Highland Reel and Ryan Moore stick close to the rail in the King George
PICTURE: Edward Whitaker (racingpost.com/photos)
Report: Ascot, Saturday
King George VI And Queen Elizabeth Stakes (Group 1) 1m4f, 3yo+
NOBODY can say they were not warned – the evidence was in the formbook. Highland Reel is a mightily dangerous horse to give the lead to. He can be darned difficult to beat no matter the company or the continent.
As a three-year-old he proved it to the Americans in the Secretariat Stakes at Arlington Park in Chicago, dictating throughout on his way to an impressive success.
There was more of the same at Sha Tin in the Hong Kong Vase last December – even though he was headed before halfway that day, he still got back in front in the final furlong.
Stuart Riley’s ‘Big-race tactics’ preview in the Racing Post on Saturday highlighted the lack of any other front-runner in the field for the King George VI And Queen Elizabeth Stakes and warned: “Ryan Moore may well take control of the race and dictate his own fractions.”

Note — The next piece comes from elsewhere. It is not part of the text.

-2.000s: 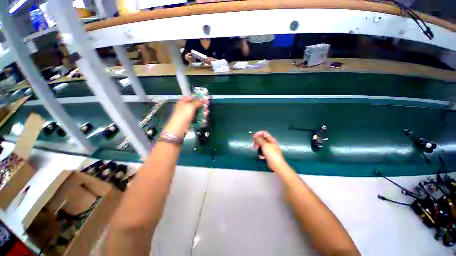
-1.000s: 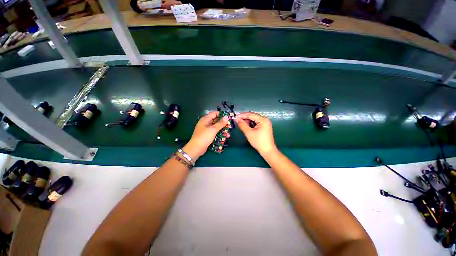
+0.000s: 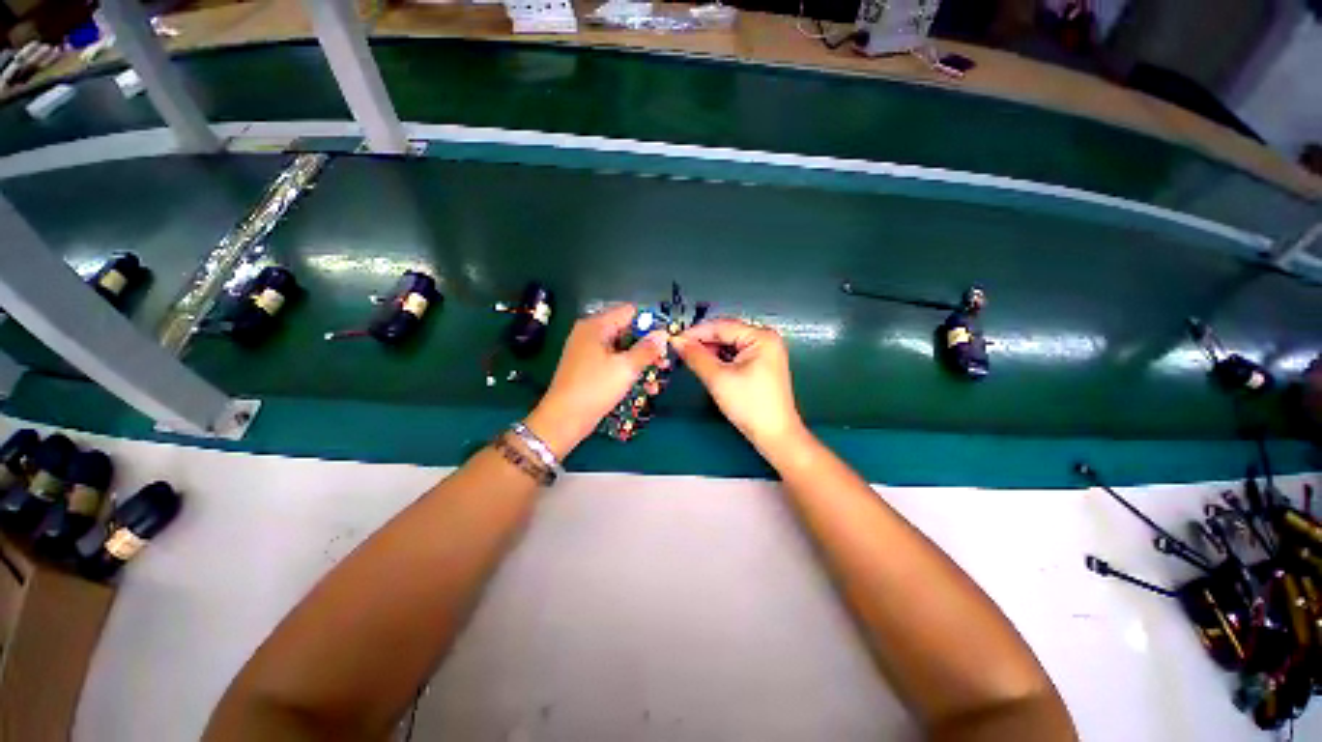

Punters’ confidence fully justified
The key words there, of course, were ‘Ryan Moore’. It is one thing to jump out to the front and make the race your own when that race is a Wolverhampton claimer and defeat will be forgotten almost before the result is in the paper.
It is quite another to do it in the most prestigious 1m4f race of the British summer, the sort of race in which the difference between victory and defeat could be an extra nought on the end of the stud fee in years to come.
But Moore’s record shows he is the man for the big occasion. Punters have never lost faith with him and Highland Reel was backed into 13-8 favourite to get his revenge on Dartmouth, who had beaten him a head in the Hardwicke Stakes over this course and distance last month.
Their confidence was fully justified as Moore delivered a masterful ride.
He had Highland Reel in front from the off, setting no more than a steady pace, then gradually wound things up and threatened to slip the field before giving his mount a breather around halfway.
Moore kicked on again in the straight yet kept enough in reserve to hold Wings Of Desire off by a length and a quarter. It is testament to the way he rode the rest of the field out of the race that Frankie Dettori on the runner-up had been second throughout and nothing else could reach a challenging position.
It was a second King George win for Moore, who took it on Conduit for Sir Michael Stoute in 2009, and the rider said: “He is a straightforward horse who runs a mile and a half well and loves fast ground.
“He is slightly underrated because he won in Hong Kong and beat a very good horse that day.
“He made it easy for me. He was very comfortable and when he felt Wings of Desire come to him and I got stuck into him he found plenty.”
Aidan O’Brien, landing his fourth King George after Galileo, Dylan Thomas and Duke Of Marmalade, added: “He is a unique horse really. So versatile and will travel anywhere. He is getting better both mentally and physically and can go anywhere between a mile and a quarter and a mile and a half.
“Ryan gave him a great ride and said going out he was happy to make it.”
Breeders’ Cup target
Where Highland Reel goes next has yet to be decided, with O’Brien having plenty of options for the top middle-distance contests.
Derby runner-up US Army Ranger is being aimed at the Juddmonte International and the trainer said: “We have lots of different options for different horses – Minding is going to Goodwood – and Highland Reel would definitely have the Breeders’ Cup Turf over a mile and half later in the season on fast ground.”
Paddy Power go 6-1 (from 12) about the winner triumphing in America. Again.